### Work item
Of all the lines in the material, how many carry the string "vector"? Respond with the number by itself.
☆ ☆ ☆ ☆ ☆ ☆ ☆
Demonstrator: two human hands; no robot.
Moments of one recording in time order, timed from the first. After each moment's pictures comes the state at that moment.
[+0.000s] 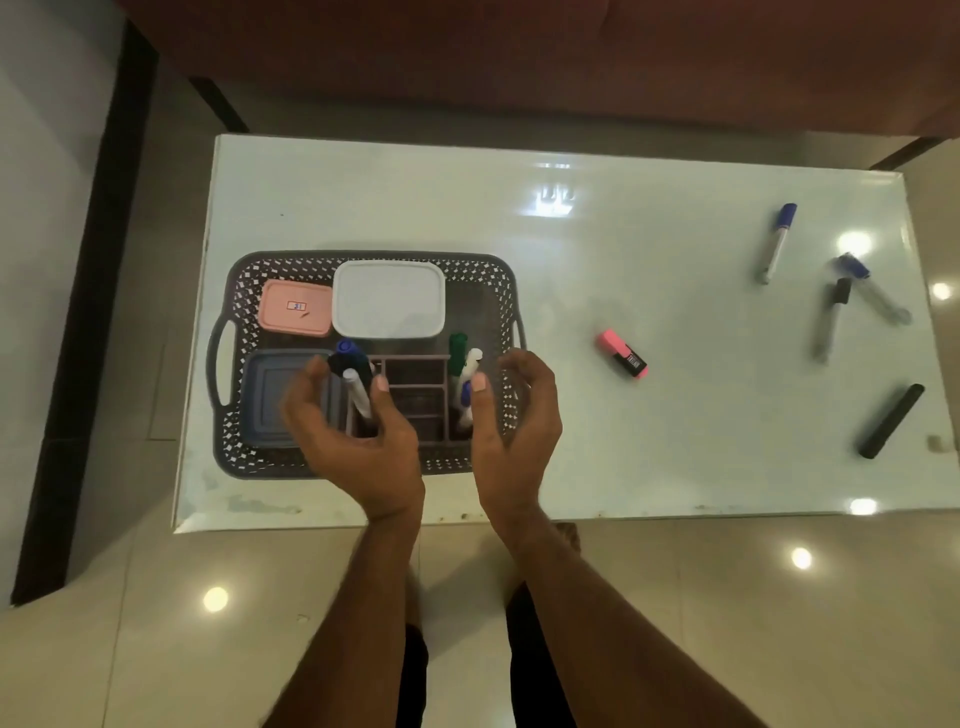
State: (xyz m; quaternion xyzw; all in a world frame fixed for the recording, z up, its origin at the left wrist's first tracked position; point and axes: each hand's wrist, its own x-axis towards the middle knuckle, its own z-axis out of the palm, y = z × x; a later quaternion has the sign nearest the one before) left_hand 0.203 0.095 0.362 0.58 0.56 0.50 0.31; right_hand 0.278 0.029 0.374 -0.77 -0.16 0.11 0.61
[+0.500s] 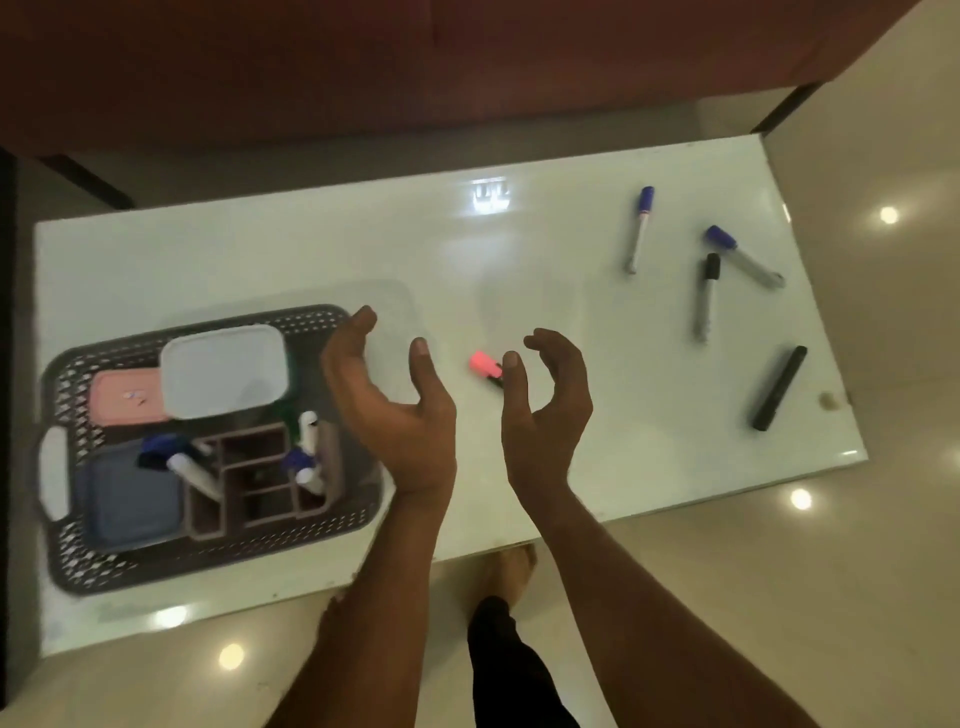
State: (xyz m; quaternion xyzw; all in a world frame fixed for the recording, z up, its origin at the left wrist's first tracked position) left_hand 0.381 0.033 0.391 0.66 0.43 0.49 0.37; right_hand 0.434 -0.051 0.383 -0.81 -0.08 0.02 0.59
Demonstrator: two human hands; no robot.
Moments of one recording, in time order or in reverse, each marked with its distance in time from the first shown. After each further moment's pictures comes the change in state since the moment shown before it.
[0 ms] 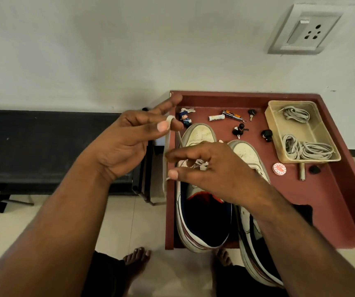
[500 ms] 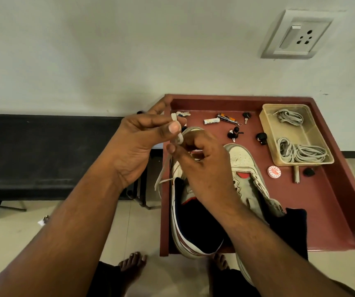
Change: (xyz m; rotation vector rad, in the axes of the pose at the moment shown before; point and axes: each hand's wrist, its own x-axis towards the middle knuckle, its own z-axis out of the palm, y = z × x) left_hand 0.015 -0.010 0.025 -0.056 0.297 0.036; right_hand 0.015 0.002 0.032 0.225 0.608 -0.100
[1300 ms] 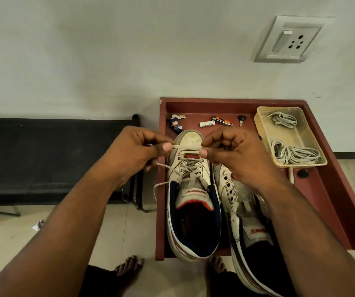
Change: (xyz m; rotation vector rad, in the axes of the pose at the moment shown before) left_hand 0.007 -0.015 -0.016 0.520 0.022 -0.229; right_hand 0.029 0.014 -0.076 0.074 -0.263 0.250
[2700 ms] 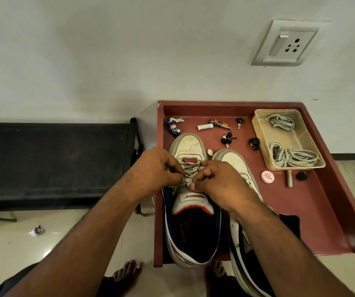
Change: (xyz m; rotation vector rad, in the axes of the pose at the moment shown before) left_hand 0.007 -0.005 0.037 0.413 -0.115 -0.016; right_hand -0.008 0.023 0.035 -0.314 -0.010 0.365
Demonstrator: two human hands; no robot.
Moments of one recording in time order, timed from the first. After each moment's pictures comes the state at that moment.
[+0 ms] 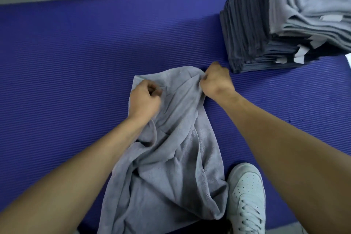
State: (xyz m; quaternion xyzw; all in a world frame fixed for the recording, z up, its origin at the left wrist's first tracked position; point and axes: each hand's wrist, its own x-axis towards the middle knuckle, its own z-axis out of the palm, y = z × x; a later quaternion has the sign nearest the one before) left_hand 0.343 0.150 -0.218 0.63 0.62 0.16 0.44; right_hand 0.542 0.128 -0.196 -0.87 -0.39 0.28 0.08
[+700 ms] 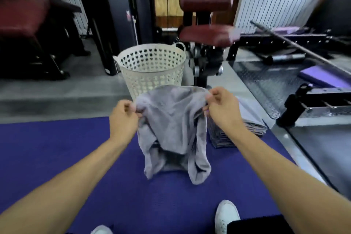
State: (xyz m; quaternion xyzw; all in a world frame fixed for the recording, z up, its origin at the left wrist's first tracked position) left_hand 0.222 0.063 0.135 0.60 0.59 0.42 0.33; right_hand 0.476 -0.015 0.179 -0.71 -0.49 0.18 0.48
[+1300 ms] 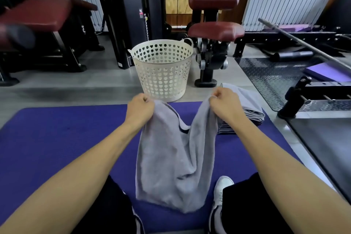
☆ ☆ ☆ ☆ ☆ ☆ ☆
### Task result
3